- Grafton, plan of the 1725 rebuild

History

Great Britain
- Name: HMS Grafton
- Builder: Swallow and Fowler, Limehouse
- Launched: 9 August 1709
- Fate: Broken up, 1744
- Notes: Participated in:; Battle of Cape Passaro;

General characteristics as built
- Class & type: 1706 Establishment 70-gun third rate ship of the line
- Tons burthen: 1,095
- Length: 150 ft (45.7 m) (gundeck)
- Beam: 41 ft (12.5 m)
- Depth of hold: 17 ft 4 in (5.3 m)
- Propulsion: Sails
- Sail plan: Full-rigged ship
- Armament: 70 guns:; Gundeck: 26 × 24-pdrs; Upper gundeck: 26 × 12-pdrs; Quarterdeck: 14 × 6-pdrs; Forecastle: 4 × 6-pdrs;

General characteristics after 1722 rebuild
- Class & type: 1719 Establishment 70-gun third rate ship of the line
- Tons burthen: 1,133
- Length: 151 ft (46.0 m) (gundeck)
- Beam: 41 ft 6 in (12.6 m)
- Depth of hold: 17 ft 4 in (5.3 m)
- Propulsion: Sails
- Sail plan: Full-rigged ship
- Armament: 70 guns:; Gundeck: 26 × 24-pdrs; Upper gundeck: 26 × 12-pdrs; Quarterdeck: 14 × 6-pdrs; Forecastle: 4 × 6-pdrs;

= HMS Grafton (1709) =

Ship of the line of the Royal Navy

HMS Grafton was a 70-gun third rate ship of the line of the Royal Navy. She was built by Swallow and Fowler, of Limehouse, London, to the dimensions of the 1706 Establishment, and was launched on 9 August 1709.
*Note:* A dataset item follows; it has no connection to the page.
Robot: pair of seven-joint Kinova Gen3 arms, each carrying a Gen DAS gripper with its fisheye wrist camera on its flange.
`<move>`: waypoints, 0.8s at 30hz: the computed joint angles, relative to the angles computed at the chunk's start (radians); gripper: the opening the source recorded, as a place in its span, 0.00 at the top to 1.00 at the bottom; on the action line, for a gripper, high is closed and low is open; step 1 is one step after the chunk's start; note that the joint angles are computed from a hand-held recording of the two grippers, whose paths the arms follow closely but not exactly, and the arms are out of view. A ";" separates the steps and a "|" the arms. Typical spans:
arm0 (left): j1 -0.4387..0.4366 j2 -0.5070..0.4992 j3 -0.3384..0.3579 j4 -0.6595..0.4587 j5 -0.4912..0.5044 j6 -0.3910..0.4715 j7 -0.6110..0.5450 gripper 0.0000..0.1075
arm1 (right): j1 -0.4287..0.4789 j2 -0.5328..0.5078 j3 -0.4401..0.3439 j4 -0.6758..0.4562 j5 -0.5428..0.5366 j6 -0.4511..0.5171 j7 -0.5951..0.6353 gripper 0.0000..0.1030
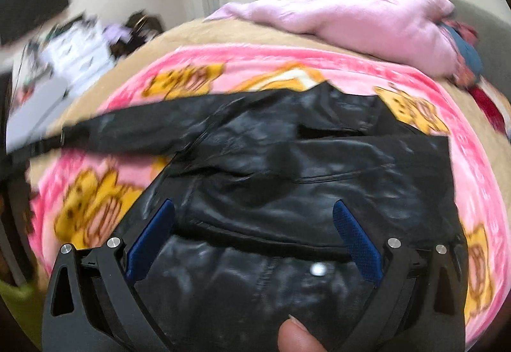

She spent some time under the command of George Forbes, 3rd Earl of Granard, and by 1718 she was commanded by Nicholas Haddock, and was present at the Battle of Cape Passaro. By 1738 she was stationed at the Nore, when she was commanded by Richard Lestock.

On 21 September 1722 Grafton was ordered to be taken to pieces and rebuilt to the 1719 Establishment at Woolwich, from where she was relaunched on 25 November 1725. She remained in service until 1744, when she was broken up.